Training Deep Learning Models for Industrial Defect Detection with Limited, Imbalanced, and Defect-free Samples

The research team is working closely with VisEra Technologies to develop algorithms for automated optical inspection, including computer vision technology, camera auto-calibration technology, and deep learning algorithms for defect detection. In addition to developing deep learning models for the classification, detection, and segmentation of product defects on the production line, the team aims to deepen further their deep learning research to reduce labor costs and algorithm design with limited learning samples. By using many learning samples labeled with defect locations, the defect detection model obtained can be used for real-time defect detection on the production line. Although this achieves the goal of saving labor costs for manual inspection and achieving more accurate and stable detection performance, there is a high labor cost in labeling defect samples for every new product line opened. Additionally, the number of positive models (with defects) collected at the beginning of a newly opened production line is minimal. In situations where sample numbers are severely limited, and the ratio of positive to negative samples is severely imbalanced, the resulting deep learning model will be biased and low-performing. Therefore, to reduce labeling costs and solve the problem of insufficient samples, the research team is actively developing algorithms for semi-supervised and weakly supervised learning and combining them with transfer learning. Leveraging the advantages of convolutional neural networks in feature extraction, they use feature matching to identify samples with inconsistent labeling in training sets for automatic or manual correction to reduce labeling costs. In addition, self-supervised learning and domain adaptation can be used to learn features from their data or to use labeled samples from similar past products to find standard features to solve the problem of insufficient training samples. These research directions are not only highly motivating for development in industrial production lines but are also trends in deep learning in recent years.
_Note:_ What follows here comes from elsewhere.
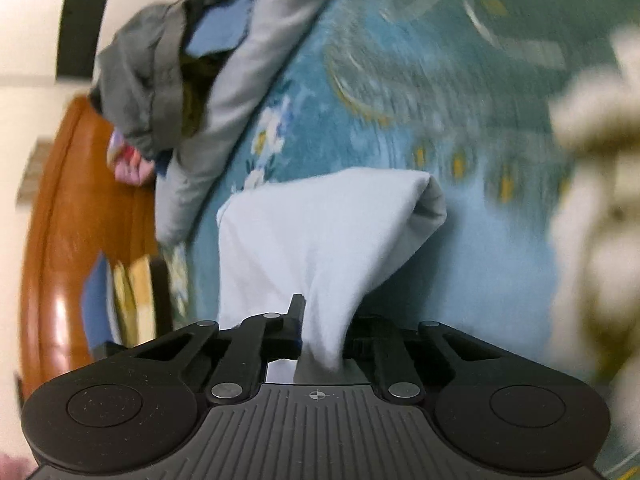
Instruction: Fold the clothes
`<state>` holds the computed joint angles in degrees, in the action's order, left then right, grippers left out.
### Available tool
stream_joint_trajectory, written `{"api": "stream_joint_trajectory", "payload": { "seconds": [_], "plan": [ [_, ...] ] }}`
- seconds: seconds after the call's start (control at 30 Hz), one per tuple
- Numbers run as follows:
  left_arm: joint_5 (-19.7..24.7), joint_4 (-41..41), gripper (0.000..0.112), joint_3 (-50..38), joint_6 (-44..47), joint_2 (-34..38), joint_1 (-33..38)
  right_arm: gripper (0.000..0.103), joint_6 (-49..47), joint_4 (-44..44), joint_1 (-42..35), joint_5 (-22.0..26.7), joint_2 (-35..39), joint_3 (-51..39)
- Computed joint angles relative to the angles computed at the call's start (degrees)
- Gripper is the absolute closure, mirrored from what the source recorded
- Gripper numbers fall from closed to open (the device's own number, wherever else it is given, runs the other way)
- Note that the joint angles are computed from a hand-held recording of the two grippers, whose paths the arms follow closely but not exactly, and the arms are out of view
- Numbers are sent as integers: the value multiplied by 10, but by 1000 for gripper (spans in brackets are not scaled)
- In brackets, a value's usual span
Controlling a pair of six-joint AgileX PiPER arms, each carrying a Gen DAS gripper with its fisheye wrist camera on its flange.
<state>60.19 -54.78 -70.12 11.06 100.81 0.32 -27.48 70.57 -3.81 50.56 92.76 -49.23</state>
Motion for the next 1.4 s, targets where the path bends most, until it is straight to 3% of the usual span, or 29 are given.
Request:
{"api": "stream_joint_trajectory", "payload": {
  "seconds": [0.07,0.17,0.27,0.33,0.37,0.5,0.67,0.7,0.87,1.0,1.17,1.27,1.37,1.4],
  "plan": [
    [-4,-9,105,26,1,-19,-26,93,2,-44,-28,38,32,-52],
    [-45,-5,104,54,-32,-35,-62,92,7,-96,-45,82,71,-110],
    [-66,-2,99,67,-62,-43,-65,89,9,-132,-56,116,102,-157],
    [-46,23,74,49,-66,-45,-58,87,1,-120,-60,114,99,-146],
    [-36,35,69,40,-67,-46,-55,83,-3,-114,-63,110,92,-134],
    [1,90,58,-10,-78,-49,-36,75,-12,-92,-80,99,68,-91],
    [-6,113,46,-63,-80,-16,-22,63,-18,-68,-94,79,32,-36],
    [-5,107,41,-71,-70,-7,-19,61,-19,-63,-93,74,28,-25],
    [2,112,41,-123,-60,73,-38,61,-25,-30,-80,47,18,7],
    [-9,76,30,-120,-35,83,-43,59,-28,-3,-66,31,18,16],
    [-7,53,34,-123,-22,88,-50,60,-17,25,-42,0,13,26],
    [-5,41,39,-127,-15,93,-60,66,6,17,-19,-15,4,17],
    [-2,22,63,-126,-9,103,-66,70,30,6,0,-29,-12,9],
    [-4,27,86,-126,-9,102,-69,73,43,-1,6,-35,-19,7]
  ]
}}
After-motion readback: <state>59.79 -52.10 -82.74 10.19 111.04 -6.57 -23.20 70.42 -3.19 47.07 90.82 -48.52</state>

Developing defect detection technology using deep learning can easily and freely be applied to any item that customers want to detect, thus helping to effectively identify defective products by removing the many influences brought about by environmental factors and different objects. However, a large amount of training data is required to train a good detection model. It is difficult to collect samples with defects on available production lines due to high yield rates. In addition, labeling a large number of pieces will consume a lot of labor costs. Therefore, it is possible to effectively train a defect model through four techniques even when the number of correctly labeled samples is low. The four techniques are Active Learning, Semi-Supervised Learning, Domain Adaptation, and Transfer Learning.